**EXERCISE GOAL**
From the entries that follow, reproduce exactly and only the lines from the line with "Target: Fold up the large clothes" to the line with "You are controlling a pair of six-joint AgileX", endpoints included.

Items from a dataset:
......

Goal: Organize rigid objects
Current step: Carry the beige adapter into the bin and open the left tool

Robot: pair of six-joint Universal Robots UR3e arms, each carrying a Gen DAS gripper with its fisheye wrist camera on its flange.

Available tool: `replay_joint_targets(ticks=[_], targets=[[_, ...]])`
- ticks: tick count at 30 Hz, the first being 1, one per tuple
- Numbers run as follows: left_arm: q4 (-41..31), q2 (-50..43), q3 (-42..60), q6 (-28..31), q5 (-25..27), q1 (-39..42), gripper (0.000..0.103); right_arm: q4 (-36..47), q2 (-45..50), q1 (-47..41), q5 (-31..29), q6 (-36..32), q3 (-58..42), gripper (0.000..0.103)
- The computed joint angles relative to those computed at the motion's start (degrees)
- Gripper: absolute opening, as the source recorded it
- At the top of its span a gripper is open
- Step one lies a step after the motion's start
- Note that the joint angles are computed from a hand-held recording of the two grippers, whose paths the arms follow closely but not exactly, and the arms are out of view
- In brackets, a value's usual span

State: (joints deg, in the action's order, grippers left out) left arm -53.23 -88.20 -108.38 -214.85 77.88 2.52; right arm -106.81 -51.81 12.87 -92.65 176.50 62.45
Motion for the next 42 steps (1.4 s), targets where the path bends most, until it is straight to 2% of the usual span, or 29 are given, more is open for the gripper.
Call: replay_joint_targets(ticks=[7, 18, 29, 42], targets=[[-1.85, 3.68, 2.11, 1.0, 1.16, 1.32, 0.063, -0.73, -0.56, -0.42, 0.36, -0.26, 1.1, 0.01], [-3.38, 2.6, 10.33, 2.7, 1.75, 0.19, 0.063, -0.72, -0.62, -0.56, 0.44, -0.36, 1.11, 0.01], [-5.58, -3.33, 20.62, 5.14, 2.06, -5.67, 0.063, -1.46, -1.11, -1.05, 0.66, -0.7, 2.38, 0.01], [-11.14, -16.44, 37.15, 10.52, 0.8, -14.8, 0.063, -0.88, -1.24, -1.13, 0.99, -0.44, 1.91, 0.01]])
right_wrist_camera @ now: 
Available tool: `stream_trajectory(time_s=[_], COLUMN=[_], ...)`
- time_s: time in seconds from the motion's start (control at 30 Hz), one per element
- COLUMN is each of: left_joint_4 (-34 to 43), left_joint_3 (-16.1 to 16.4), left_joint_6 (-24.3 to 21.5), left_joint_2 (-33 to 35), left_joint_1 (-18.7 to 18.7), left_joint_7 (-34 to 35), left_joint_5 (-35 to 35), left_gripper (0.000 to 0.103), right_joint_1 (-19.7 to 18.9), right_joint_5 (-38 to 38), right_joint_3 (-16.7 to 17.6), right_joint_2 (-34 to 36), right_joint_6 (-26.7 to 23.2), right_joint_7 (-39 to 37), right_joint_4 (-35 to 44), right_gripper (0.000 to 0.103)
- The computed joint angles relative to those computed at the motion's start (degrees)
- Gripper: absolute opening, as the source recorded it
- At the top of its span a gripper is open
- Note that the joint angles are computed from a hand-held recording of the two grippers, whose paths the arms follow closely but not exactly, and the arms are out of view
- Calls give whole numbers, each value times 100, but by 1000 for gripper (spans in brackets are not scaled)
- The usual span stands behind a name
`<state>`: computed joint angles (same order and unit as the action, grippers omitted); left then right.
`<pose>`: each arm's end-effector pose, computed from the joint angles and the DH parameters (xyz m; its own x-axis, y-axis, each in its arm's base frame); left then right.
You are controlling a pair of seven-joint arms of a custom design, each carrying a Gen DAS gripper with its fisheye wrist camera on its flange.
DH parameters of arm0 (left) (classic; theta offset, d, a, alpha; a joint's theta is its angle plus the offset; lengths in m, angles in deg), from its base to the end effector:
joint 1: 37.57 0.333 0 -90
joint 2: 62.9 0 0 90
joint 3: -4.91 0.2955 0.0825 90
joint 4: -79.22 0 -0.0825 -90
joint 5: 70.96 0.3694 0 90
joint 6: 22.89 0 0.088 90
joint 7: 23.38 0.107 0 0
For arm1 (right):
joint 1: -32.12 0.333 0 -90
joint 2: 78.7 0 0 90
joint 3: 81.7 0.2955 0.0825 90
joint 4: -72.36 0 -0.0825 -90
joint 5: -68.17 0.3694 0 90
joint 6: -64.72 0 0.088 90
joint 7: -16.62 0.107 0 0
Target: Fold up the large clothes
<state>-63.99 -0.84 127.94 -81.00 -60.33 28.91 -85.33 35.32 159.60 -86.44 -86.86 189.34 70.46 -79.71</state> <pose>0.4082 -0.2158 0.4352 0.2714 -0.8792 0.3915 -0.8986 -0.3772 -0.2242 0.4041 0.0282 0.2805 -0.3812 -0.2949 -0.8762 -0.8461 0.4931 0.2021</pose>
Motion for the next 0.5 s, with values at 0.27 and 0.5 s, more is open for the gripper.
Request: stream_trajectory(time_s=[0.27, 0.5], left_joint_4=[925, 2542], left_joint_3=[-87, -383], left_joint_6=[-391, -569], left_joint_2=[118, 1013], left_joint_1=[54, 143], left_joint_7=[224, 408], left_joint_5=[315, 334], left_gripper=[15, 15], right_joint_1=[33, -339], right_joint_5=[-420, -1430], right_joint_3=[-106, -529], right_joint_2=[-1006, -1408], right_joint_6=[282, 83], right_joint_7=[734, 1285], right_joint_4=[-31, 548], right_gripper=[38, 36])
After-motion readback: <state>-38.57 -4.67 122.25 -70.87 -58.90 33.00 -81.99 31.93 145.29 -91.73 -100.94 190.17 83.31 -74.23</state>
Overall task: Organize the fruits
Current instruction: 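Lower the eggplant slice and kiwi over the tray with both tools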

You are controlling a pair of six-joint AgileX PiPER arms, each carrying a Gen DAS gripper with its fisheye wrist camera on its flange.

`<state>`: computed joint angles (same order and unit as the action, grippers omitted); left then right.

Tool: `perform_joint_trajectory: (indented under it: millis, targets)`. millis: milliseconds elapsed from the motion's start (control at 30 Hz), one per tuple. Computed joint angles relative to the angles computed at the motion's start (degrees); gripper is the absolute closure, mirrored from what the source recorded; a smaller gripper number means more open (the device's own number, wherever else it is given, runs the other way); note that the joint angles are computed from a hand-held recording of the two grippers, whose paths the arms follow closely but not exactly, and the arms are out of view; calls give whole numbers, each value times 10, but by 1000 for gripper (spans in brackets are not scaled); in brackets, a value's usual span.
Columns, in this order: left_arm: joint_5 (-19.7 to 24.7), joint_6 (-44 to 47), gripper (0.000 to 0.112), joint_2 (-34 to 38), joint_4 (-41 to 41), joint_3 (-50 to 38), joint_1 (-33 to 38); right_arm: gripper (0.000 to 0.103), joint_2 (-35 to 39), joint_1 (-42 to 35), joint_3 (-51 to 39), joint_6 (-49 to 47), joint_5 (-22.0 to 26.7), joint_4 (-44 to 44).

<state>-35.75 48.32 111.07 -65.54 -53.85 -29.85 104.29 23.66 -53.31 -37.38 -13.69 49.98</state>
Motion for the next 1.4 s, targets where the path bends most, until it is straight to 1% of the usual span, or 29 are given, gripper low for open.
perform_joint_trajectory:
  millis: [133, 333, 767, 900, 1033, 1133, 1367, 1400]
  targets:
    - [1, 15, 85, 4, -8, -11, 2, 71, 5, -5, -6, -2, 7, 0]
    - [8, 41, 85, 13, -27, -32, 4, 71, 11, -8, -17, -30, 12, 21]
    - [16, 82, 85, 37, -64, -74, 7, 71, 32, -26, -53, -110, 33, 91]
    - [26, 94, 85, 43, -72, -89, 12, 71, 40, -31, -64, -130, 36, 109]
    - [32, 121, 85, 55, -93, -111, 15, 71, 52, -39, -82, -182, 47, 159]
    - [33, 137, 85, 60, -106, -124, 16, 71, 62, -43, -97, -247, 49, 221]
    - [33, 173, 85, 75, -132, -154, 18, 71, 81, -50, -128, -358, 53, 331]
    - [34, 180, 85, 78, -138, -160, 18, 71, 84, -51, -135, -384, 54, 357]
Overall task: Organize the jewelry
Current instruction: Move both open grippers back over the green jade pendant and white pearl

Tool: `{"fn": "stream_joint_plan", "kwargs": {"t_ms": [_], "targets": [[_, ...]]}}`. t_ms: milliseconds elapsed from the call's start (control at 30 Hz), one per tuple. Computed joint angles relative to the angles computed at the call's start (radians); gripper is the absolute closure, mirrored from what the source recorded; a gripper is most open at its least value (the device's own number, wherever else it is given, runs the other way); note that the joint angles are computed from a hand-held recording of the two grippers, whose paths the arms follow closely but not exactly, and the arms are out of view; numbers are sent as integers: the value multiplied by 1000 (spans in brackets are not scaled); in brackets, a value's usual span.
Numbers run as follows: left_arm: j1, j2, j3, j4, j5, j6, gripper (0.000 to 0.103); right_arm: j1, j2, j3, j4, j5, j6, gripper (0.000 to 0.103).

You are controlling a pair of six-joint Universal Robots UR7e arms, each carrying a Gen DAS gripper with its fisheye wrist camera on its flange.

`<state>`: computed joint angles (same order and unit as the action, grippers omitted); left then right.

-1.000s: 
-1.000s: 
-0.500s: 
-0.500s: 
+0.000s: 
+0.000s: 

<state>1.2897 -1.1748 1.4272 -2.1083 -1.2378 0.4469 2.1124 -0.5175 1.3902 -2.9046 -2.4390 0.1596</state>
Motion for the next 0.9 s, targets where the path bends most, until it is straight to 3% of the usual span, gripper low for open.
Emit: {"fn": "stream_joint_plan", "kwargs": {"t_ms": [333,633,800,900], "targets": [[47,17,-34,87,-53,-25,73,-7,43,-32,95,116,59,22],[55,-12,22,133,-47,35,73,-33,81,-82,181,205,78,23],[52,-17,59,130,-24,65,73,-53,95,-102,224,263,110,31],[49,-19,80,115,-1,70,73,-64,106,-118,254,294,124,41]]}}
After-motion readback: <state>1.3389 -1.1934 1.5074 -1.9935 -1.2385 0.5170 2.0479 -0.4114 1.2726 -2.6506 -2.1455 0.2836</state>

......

**WRITTEN SOLUTION**
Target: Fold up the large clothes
<state>-63.99 -0.84 127.94 -81.00 -60.33 28.91 -85.33 35.32 159.60 -86.44 -86.86 189.34 70.46 -79.71</state> <pose>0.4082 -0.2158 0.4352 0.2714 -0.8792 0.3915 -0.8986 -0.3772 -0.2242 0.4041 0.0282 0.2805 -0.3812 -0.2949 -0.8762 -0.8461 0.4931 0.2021</pose>
Motion for the next 0.5 s, with values at 0.27 and 0.5 s, more is open for the gripper.
Request: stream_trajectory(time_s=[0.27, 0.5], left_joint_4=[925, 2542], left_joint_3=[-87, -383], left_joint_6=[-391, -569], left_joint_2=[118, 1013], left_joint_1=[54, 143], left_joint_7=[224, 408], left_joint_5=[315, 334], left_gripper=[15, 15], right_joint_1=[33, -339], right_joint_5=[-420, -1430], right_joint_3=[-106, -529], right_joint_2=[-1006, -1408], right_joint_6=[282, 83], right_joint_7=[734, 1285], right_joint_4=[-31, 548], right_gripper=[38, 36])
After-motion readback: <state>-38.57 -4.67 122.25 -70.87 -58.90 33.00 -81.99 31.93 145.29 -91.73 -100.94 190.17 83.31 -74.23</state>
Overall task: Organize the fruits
Current instruction: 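Lower the eggplant slice and kiwi over the tray with both tools
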
You are controlling a pair of six-joint AgileX PiPER arms, each carrying a Gen DAS gripper with its fisheye wrist camera on its flange.

The answer requires no further additions.